Thanks, and let us know if you have any other questions.

Best,
Enrique

[DiegoBrambilla]

Hello,
Really appreciate your support, especially in these tough times.
Your explanation about the use of the gene accession number is food for thought, thanks.

I have read the latest changes.
I would suggest renaming update_details.md into a CHANGELOG.md, and also here you will find some good reasons for doing it.

I would like to try running main_AmrPlusPlus_v2_withRGI_Kraken.nf but I am required to use one of the databases provided by CARD.
As you can see from CARD website, they regularly release a plethora of files and I am not familiar enough with RGI to decide which will be the right one to use.
I didn't find any documentation referring to which CARD database is required for processes RunRGI and RunDedupRGI.
If you can tell me which file is required for card_db , I could prepare a script like download_minikraken.sh to download such file, and make a PR ( in dev branch).

I believe @AroArz will be glad to be notified about the latest news.

Keep up with the good work!

[meglab-metagenomics]

Hi Diego,

I'll respond here, close this issue and we can continue our discussion in the next issue you just created #4 .

Thanks for the tips! We are still new at managing software on github and appreciate the insight. We made those changes to the CHANGELOG.md file and we'll clarify which CARD database to use.
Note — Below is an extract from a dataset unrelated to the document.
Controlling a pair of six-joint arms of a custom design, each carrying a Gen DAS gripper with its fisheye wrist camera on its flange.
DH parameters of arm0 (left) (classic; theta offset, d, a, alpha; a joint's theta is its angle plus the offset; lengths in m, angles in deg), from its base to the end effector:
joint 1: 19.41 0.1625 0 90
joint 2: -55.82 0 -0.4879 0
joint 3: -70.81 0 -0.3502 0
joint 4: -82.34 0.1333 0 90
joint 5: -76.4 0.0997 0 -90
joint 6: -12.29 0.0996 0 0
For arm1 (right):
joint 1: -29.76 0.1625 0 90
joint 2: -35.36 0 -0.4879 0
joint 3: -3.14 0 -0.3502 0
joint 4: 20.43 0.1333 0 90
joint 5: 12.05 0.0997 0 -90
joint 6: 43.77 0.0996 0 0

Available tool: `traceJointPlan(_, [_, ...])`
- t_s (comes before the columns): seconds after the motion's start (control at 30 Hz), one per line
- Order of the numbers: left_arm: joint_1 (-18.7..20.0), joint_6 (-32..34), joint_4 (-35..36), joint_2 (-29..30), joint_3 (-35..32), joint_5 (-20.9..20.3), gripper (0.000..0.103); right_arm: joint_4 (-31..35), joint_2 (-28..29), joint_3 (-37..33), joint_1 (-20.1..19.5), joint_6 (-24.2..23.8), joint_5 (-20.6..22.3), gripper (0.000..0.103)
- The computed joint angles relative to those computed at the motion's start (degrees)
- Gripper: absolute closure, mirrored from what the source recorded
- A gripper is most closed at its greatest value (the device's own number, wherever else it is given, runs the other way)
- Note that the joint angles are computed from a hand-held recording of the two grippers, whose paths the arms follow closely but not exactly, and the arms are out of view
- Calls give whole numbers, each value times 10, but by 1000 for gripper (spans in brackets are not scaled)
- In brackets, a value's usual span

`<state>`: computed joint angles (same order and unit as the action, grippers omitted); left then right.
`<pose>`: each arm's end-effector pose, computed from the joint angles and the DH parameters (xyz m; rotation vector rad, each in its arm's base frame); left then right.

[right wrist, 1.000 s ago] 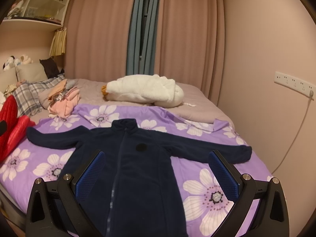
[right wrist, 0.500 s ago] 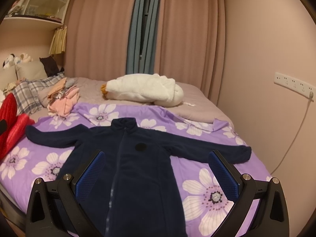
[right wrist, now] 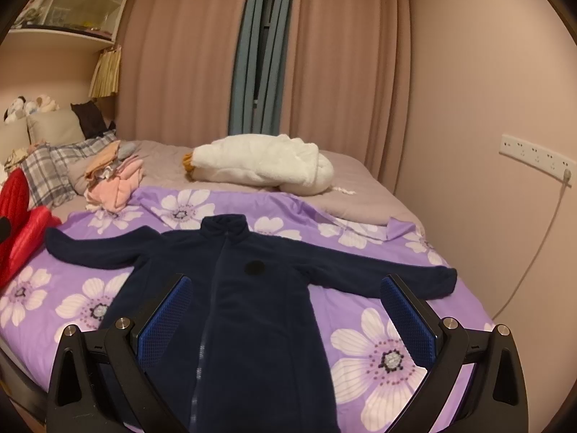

We used the latest CARD db, which was 3.0.8 at the time, based on the conversion in the RGI issue #93.

CARD also just released v3.0.9 and I imagine it would be best to keep up with the latest updates, but you can also download the old versions using this archive:
https://card.mcmaster.ca/download/0/broadstreet-v3.0.8.tar.bz2

We updated our README.md file to show both options. Thanks for your continuing support!